Work to be completed: From the entries that follow, pick out all lines holding "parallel".

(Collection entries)
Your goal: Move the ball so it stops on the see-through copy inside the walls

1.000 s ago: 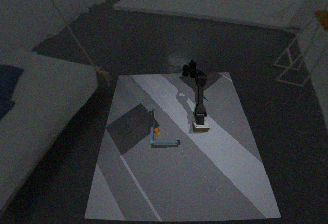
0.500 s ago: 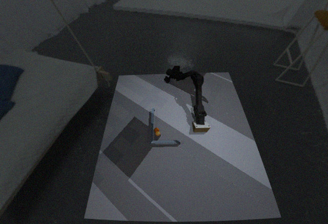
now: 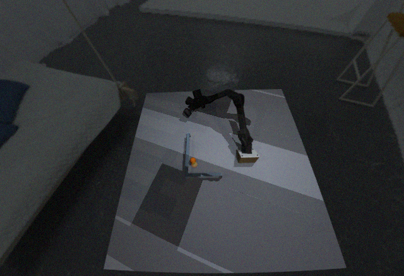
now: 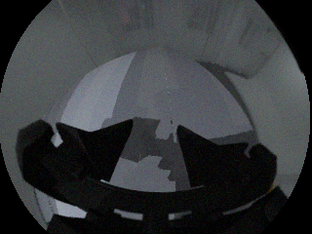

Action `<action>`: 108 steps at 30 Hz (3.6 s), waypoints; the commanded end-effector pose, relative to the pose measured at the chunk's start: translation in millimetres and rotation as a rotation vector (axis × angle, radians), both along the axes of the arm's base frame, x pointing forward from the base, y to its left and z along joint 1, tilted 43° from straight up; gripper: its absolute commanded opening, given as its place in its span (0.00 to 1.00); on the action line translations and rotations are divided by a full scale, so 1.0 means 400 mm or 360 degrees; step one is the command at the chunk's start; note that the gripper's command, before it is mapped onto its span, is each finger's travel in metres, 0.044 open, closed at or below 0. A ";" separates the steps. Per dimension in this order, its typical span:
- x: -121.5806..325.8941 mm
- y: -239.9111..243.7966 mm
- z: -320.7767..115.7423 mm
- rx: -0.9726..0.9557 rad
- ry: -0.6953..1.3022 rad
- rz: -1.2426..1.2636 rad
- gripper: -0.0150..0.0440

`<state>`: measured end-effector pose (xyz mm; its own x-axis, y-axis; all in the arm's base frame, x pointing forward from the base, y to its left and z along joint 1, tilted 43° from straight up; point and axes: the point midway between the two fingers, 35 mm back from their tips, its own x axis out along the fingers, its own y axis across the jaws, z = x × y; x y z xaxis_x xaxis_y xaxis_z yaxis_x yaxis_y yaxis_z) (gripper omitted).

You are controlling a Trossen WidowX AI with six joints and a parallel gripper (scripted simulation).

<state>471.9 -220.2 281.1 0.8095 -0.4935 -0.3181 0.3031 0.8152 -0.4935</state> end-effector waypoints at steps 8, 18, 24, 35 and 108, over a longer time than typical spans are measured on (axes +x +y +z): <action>0.081 0.385 -0.283 0.0368 0.0496 0.0113 0.80; -0.037 0.747 -0.503 0.0372 0.1019 0.0092 0.80; -0.150 0.881 -0.577 0.0223 0.1239 0.0038 0.80; -0.285 0.893 -0.667 -0.0170 0.1483 -0.0309 0.80; -0.281 0.932 -0.639 -0.0177 0.1505 -0.0309 0.25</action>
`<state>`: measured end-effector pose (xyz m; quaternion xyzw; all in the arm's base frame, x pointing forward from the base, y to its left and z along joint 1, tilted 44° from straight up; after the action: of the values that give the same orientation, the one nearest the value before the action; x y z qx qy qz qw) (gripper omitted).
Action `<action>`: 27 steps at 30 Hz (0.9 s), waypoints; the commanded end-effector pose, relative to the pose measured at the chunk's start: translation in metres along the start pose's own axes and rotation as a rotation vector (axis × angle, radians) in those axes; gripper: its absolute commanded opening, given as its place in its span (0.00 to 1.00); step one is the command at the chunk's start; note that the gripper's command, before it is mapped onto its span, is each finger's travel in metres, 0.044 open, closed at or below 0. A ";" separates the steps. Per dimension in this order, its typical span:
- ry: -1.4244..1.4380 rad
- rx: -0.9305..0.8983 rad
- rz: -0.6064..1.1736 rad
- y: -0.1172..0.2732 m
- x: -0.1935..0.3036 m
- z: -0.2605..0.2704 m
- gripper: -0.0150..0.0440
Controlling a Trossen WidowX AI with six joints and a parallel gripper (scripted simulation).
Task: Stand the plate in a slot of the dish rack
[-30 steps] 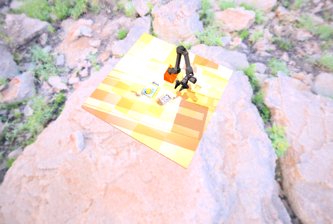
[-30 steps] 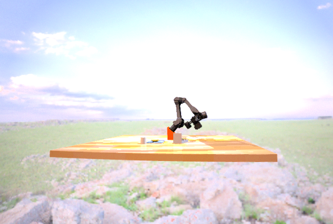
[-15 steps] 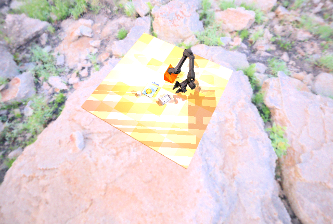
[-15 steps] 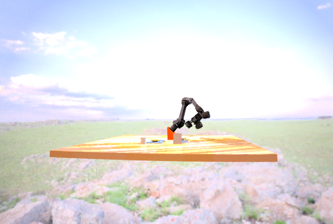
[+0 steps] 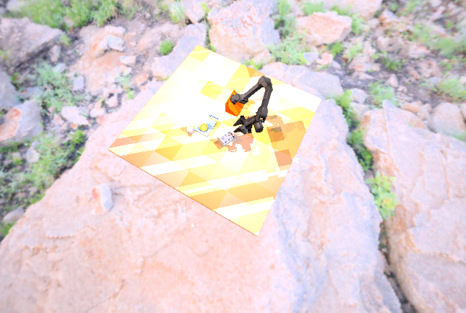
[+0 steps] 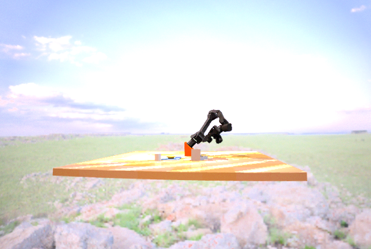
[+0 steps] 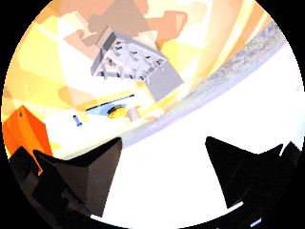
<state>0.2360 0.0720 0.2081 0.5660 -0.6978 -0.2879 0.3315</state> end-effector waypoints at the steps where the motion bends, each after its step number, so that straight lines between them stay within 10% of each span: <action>1: -0.058 -0.094 0.012 -0.014 0.006 -0.008 0.93; 27: -0.531 -0.614 0.011 -0.109 0.071 -0.034 0.93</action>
<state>0.3107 -0.0058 0.1597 0.3725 -0.6538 -0.5807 0.3106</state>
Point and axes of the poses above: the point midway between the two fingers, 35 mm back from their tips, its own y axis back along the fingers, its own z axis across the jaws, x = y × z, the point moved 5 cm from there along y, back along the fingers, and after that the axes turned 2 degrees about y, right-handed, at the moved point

Answer for this exercise:
You are controlling a Trossen WidowX AI with six joints and a parallel gripper (scripted simulation).
Controlling a Trossen WidowX AI with six joints and a parallel gripper (scripted simulation).

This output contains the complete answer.